Advanced Business Analytics
Exam number: 6770
Semester: from 1st semester
Duration of the module: One semester
Form of the module (i.e. obligatory, elective etc.): Elective
Frequency of module offer: Winter semester 2016/2017, winter semester 2017/2018
Prerequisites: None
Applicability of module for other study programmes:
Obligatory or elective in other study programmes. For further information check regulations of the study programme.
Person responsible for module: N.N.
Name of the professor: Dr. Claus Gwiggner (Universität Hamburg, winter semester 2017/2018); Prof. Dr. Jan Fabian Ehmke (winter semester 2016/2017)
Language of teaching: English
ECTS-Credits (based on the workload): 6
Workload and its composition (self-study, contact time):
Contact time (Lecture, tutorial etc.): 60 h; self-study: 120 h
Contact hours (per week in semester): 4
Methods and duration of examination:
Written exam (90 min.), written seminar paper (15 pages) and presentation of the paper
Emphasis of the grade for the final grade: Please check regulations of the study programme
Aim of the module (expected learning outcomes and competencies to be acquired):
Subject related skills:
Students are able to derive relevant business knowledge through methods of Intelligent Data Analysis from large, complex databases. They know and are able to adapt and implement process models of intelligent data analysis for decision support of business problems. Based on the business problem at hand, students can select and apply the appropriate data analysis models, data mining methods and algorithms and derive plans of actions to improve the business problem. Students also have basic knowledge on fundamentals of simulation systems and know several fields of application for simulation systems.
Interdisciplinary skills:
- Independent working
- Analytical thinking
- Presentation skills
- IT-based problem solution in teams
Contents of the module:
- Process models of intelligent data analysis (e.g., CRISP or KDD)

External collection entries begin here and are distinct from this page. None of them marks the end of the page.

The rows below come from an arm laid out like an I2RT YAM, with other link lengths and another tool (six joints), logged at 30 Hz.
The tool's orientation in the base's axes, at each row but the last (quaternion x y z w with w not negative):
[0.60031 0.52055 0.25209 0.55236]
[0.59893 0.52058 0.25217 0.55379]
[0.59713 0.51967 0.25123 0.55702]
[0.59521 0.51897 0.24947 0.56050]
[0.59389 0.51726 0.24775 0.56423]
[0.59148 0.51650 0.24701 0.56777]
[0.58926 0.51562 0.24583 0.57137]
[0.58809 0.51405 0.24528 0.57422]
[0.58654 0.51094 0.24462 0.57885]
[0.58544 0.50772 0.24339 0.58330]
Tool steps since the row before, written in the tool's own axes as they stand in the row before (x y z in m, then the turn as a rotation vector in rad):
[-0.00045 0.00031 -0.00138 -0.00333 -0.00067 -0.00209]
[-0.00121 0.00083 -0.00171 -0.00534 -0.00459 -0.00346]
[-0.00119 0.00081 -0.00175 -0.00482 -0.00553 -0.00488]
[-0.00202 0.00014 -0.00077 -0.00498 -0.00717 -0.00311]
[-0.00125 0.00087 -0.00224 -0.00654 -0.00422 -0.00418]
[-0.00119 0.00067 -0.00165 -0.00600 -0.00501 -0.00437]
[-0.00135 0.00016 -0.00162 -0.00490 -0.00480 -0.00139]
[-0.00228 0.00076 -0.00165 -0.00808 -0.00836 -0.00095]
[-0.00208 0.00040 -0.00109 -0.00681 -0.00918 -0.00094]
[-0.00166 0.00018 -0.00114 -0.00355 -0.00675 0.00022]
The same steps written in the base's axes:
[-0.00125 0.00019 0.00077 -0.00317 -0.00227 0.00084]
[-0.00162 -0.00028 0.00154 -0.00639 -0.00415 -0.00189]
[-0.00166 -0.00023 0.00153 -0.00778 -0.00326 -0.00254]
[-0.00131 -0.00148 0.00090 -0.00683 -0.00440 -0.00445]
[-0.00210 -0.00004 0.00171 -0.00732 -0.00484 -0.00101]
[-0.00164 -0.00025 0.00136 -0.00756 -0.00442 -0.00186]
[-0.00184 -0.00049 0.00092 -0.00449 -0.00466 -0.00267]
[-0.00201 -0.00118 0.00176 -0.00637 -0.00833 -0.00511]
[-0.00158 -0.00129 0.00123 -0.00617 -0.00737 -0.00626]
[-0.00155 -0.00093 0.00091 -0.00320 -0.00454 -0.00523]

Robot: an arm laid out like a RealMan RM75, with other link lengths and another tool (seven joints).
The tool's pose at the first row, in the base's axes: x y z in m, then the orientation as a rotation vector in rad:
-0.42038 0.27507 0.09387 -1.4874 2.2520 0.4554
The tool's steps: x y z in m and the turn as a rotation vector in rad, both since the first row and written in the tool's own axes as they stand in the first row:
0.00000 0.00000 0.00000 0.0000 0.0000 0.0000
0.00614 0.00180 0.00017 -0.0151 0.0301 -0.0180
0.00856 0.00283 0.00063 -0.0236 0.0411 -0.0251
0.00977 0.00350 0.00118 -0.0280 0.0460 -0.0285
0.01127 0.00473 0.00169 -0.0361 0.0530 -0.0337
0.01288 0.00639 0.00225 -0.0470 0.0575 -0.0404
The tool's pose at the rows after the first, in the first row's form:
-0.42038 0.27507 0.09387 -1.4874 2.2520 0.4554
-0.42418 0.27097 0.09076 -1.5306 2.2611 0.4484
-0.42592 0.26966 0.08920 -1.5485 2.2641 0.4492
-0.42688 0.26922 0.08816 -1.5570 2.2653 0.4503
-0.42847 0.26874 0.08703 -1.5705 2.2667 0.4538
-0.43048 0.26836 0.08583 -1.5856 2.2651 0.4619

- Data mining models and algorithms
- Introduction to data mining software (e.g., R, RapidMiner, KNIME)
- Selection of particular methods of explorative data analysis, descriptive and predictive modeling (e.g. cluster analysis, association analysis, classification)

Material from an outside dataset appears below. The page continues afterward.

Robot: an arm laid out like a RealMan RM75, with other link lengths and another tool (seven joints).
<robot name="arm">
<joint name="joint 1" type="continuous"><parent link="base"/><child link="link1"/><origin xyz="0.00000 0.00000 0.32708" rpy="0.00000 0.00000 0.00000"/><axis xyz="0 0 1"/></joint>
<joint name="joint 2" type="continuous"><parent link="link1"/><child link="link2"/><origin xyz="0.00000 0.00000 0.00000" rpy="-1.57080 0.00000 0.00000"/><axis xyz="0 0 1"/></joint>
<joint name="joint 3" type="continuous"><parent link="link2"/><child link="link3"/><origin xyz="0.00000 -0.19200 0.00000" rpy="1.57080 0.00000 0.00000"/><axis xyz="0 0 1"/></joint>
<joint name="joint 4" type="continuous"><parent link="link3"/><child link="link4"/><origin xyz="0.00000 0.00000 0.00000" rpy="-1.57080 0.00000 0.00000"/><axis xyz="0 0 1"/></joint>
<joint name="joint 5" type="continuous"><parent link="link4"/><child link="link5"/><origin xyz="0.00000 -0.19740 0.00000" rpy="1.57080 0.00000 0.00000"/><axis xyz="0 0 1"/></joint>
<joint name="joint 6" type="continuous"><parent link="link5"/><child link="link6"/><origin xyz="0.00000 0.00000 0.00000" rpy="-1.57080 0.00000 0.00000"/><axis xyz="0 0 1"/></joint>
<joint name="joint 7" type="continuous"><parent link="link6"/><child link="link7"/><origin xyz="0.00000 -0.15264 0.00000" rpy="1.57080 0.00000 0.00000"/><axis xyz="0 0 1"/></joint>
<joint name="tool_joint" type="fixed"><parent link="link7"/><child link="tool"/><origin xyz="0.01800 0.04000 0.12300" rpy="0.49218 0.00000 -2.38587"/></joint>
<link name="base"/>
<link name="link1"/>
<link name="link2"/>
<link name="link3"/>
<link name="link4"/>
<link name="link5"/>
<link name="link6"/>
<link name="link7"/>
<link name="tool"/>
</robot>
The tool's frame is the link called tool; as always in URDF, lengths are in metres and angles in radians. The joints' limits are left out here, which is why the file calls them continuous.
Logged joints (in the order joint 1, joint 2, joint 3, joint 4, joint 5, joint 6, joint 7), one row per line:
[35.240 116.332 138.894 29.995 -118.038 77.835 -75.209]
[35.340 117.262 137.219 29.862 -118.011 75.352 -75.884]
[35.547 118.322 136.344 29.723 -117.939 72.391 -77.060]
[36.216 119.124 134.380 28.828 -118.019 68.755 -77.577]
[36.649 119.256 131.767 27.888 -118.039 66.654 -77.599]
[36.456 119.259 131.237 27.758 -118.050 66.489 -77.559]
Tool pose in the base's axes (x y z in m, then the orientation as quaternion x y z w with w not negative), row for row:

- Analytics consulting project with real data
Teaching and learning methods:
Seminaristischer Unterricht, (Klein-)Gruppenarbeit, Einsatz von Beispielen aus der Praxis, Projektarbeit, Präsentationen, Diskussionen
Special features (e.g. percentage of online-work, practice, guest speaker, etc.):
This course consists of two parts. The first part (2/3) of the course will be devoted to the theory and methods of data science and will cover fundamentals of storage and analysis of huge amounts of business data. In the second part (1/3), students will apply this knowledge to real-world challenges (cases) with large amounts of real-world data by means of a fictitious analytics consulting project.
Literature (compulsory reading, recommended literature):
Provost, F.; Fawcett, T. (2013): Data Science for Business, O’Reilly
Berthold, M.; Borgelt, C.; Höppner, F.; Klawonn, F. (2011): Guide to Intelligent Data Analysis, Springer
Further information:
Registration in Moodle Viadrina required.